The city of Bessemer plans to construct a pedestrian bridge over State Highway 150 which will connect the city’s Rail-Trail system to its recreation center at Roosevelt Park.
The project is still in its preliminary design phase and is being planned in conjunction with the Alabama Department of Transportation. A public hearing on the project is scheduled for Tuesday, October 1, at 7 p.m. at Bessemer City Hall, 1700 Third Avenue North. The public hearing will be held during the Bessemer City Council meeting.
Renderings of the proposed bridge are also available in the lobby of the City Hall.

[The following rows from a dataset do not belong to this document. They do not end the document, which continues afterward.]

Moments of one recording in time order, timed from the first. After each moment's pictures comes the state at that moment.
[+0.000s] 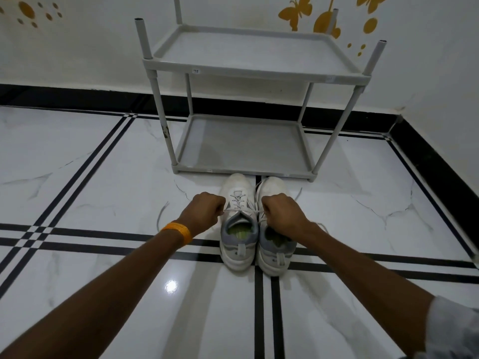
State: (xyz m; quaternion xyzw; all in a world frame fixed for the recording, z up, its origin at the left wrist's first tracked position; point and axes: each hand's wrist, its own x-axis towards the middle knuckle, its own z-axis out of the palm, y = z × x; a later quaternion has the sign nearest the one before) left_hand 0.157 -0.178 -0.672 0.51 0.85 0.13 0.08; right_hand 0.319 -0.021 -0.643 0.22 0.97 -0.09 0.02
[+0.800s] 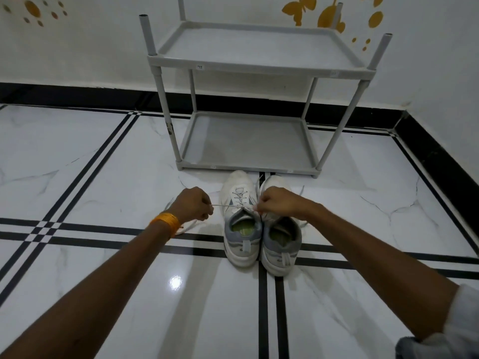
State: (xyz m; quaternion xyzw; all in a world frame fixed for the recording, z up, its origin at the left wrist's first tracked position) left_hand 0.144 -0.199 -0.649 0.33 0.88 0.23 0.26; right_hand 0.302 -0.022 -0.615 0.26 0.90 -0.34 0.14
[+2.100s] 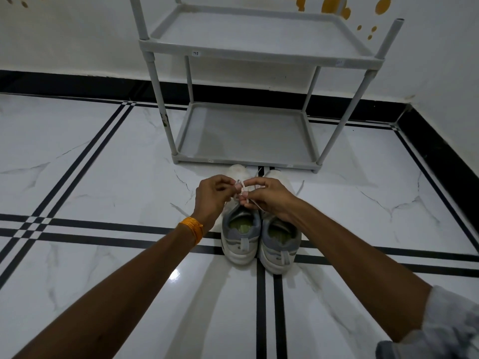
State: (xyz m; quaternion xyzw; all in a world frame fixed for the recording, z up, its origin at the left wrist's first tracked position) left_hand 0.187 -0.156 -0.671 0.23 0.73 0.62 0.20; right_hand 0.287 -0.026 -0.644 0.31 0.59 -0.75 -0.02
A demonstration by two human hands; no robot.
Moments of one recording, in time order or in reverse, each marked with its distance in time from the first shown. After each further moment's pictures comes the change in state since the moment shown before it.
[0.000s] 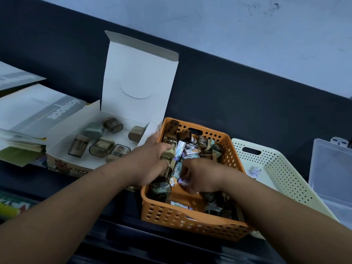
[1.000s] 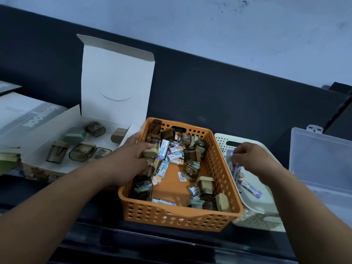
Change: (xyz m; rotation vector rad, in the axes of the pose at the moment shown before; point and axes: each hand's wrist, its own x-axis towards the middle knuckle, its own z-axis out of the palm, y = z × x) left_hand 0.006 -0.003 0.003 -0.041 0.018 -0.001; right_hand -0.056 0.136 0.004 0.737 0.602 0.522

Bessemer was recently awarded federal Transportation Alternative Program, or TAP, grant funds through the state to construct the bridge. The grant funds will pay for 80 percent of the anticipated $1.2 million cost of the project. The remaining monies will come from the city.
Construction on the bridge is slated for the latter half of 2020.
Mayor Kenneth Gulley said the pedestrian bridge will allow residents who use the city’s recreation center to access the city’s burgeoning rail-trail.
“We want our residents to safely be able to go from the Recreation Center to the trail without having to navigate the traffic on the busy highway,” Gulley said.
Gulley said Bessemer is becoming a healthier city by offering residents access to amenities such as trails and recreational opportunities.
Bessemer’s Rail-Trail opened in April 2018 and sits on what once was an elevated railroad line known as the Atlantic Coast Line Railroad that ran parallel to Highway 150, or 14th Street South. The line was in operation from 1946 to 1988 when it was abandoned. CSX Railroad donated the property to the city.
A combination of federal and local funding is paying for construction of the trail, which is being completed in phases. A second phase will start later this year and will include the construction of a trail bridge over Berkley Avenue. The Community Foundation of Greater Birmingham has contributed $50,000 towards the second phase of the project.
City leaders envision the trail stretching from the city’s Historic Downtown to Lakeshore Drive, where it can connect in the future to the trails in Red Mountain Park as part of the Red Rock Ridge and Valley Trails System.
The $15 million Bessemer recreation center opened in September 2016 at Roosevelt Park and now boasts a membership of more than 5,000 patrons.